By Peter A. Klein
On Friday, June 3, the Seattle Symphony presented a “Samuel Jones Celebration” at Benaroya Recital Hall. Jones, who turned 76 last week, is about to end his 14-year tenure as the Symphony’s Composer in Residence.
Jones’ music is part of the American tonalist tradition that outgoing Music Director Gerard Schwarz has championed in performances and recordings. He freely uses modern compositional techniques, but his music is usually rooted in key centers—sometimes more than one simultaneously. Musical architecture and expression walk hand in hand. Seattle audiences have enthusiastically received Jones’ works, including concertos for horn, tuba, trombone and cello.
The program opened with Jones’ Piano Sonata. This highly-structured piece establishes a tension between two keys, with booming bass notes and jagged rhythms higher up the keyboard working their way through the framework of classical sonata form. The Sonata received a vigorous, deft and well thought-out performance by pianist Kimberly Russ.
Next, something much more intimate: “Four Haiku,” to poems by John Stone. The subjects range from an ironically martial pronouncement to contemplations of death, the motion of the moon and stars, and birds in flight. Mezzo-soprano Jenny Knapp sang with exquisite sensitivity, her vocalization perfectly matching the varied texts and the tone painting in Adam Stern’s subtle piano accompaniment.
Jones’ recent Cello Sonata—for me the pinnacle of the evening—was written for the husband-and-wife Fischer Duo. Like the Piano Sonata, it employs two tonalities, with two muscular outer movements sandwiching an unabashedly romantic slow movement. The latter combines a melody the composer wrote as a wedding present for his wife with quotations from the second movement of Beethoven’s Symphony No. 7, a piece of great personal significance for the Fischers. This is embellished with Brahmsian piano writing and sprinkled with a bit of modern spice. The concluding movement is a fast and furious “perpetual motion.” Cellist Julian Schwarz gave a thoroughly satisfying reading, exhibiting both burnished lyricism and nimble virtuosity.

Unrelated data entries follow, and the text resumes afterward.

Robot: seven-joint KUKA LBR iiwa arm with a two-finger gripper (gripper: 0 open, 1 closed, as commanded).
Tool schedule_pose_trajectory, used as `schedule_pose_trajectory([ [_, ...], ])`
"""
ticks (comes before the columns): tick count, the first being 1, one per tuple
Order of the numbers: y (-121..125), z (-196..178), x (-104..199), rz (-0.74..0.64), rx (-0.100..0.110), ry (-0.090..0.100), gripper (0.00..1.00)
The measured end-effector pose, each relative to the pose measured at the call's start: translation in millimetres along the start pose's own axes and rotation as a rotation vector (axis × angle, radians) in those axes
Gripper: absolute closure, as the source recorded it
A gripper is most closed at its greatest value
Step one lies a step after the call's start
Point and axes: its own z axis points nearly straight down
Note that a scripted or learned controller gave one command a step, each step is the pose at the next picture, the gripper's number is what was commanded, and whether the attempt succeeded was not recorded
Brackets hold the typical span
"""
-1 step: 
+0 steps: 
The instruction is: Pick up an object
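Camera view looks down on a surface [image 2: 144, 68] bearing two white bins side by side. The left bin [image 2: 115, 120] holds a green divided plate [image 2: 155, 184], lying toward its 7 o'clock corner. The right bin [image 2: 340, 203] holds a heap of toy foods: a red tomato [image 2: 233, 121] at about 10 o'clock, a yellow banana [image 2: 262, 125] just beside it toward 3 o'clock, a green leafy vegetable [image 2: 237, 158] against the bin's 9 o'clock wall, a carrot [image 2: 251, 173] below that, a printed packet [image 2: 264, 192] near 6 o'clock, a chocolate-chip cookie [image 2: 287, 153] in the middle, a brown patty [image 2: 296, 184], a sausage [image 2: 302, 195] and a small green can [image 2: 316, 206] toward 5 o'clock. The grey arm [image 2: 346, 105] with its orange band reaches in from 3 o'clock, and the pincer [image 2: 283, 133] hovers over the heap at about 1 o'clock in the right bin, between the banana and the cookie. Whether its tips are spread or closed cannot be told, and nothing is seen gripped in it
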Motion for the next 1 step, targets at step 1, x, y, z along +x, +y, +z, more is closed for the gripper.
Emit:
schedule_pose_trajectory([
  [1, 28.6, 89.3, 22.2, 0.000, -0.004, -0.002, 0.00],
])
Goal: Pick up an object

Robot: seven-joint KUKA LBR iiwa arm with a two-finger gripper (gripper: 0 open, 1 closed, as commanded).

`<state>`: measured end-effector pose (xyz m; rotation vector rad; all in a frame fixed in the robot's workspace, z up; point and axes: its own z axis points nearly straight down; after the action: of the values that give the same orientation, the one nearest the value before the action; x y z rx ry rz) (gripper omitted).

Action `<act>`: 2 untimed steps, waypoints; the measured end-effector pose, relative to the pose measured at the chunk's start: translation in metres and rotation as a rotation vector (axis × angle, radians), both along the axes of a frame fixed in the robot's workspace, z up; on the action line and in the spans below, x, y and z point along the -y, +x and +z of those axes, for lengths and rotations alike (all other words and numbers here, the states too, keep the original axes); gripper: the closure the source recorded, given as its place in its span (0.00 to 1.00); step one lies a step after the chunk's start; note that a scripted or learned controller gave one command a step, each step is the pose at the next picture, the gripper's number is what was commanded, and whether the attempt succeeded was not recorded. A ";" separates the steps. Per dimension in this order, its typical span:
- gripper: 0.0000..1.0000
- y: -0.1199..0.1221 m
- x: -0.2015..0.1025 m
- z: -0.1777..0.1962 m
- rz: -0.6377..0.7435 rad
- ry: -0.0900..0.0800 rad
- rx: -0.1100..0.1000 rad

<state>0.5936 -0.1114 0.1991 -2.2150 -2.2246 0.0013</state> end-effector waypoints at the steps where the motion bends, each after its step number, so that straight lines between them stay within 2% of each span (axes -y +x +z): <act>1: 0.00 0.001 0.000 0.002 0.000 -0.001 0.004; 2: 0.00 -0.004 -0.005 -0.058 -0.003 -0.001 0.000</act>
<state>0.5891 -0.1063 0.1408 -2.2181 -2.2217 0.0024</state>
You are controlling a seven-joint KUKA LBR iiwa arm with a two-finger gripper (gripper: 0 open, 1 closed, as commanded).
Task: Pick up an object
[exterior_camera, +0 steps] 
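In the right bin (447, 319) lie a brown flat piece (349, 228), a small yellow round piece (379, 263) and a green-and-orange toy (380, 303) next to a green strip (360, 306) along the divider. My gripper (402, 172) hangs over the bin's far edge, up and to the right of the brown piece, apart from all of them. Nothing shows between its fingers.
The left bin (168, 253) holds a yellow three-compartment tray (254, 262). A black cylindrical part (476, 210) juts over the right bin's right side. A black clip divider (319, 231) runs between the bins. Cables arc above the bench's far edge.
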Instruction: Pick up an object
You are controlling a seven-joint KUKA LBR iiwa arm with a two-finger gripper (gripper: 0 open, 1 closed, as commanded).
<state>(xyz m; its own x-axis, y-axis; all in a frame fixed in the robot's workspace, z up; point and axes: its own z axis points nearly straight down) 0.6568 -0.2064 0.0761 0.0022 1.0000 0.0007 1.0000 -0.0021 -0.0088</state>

The composer’s Southern roots were evident in excerpts from his opera “A Christmas Memory,” based on an autobiographical Truman Capote story. Soprano Christian Siemens and boy soprano Benjamin Richardson sang beautifully, and their duets were touching. But some of Siemens’ high notes resounded a bit too loudly for the small hall.
The program concluded with a chamber arrangement (for string quartet, double bass and piano) of “Janus,” named for the Greek god whose dual faces view both the past and future. It was originally heard in full orchestral dress at the inauguration of Benaroya Hall. The piece provided a fitting bookend to Jones’ residency, the sweeping scale passages of the final section propelling the music forward with joy and optimism. I hope they foretell many more works from this composer’s pen.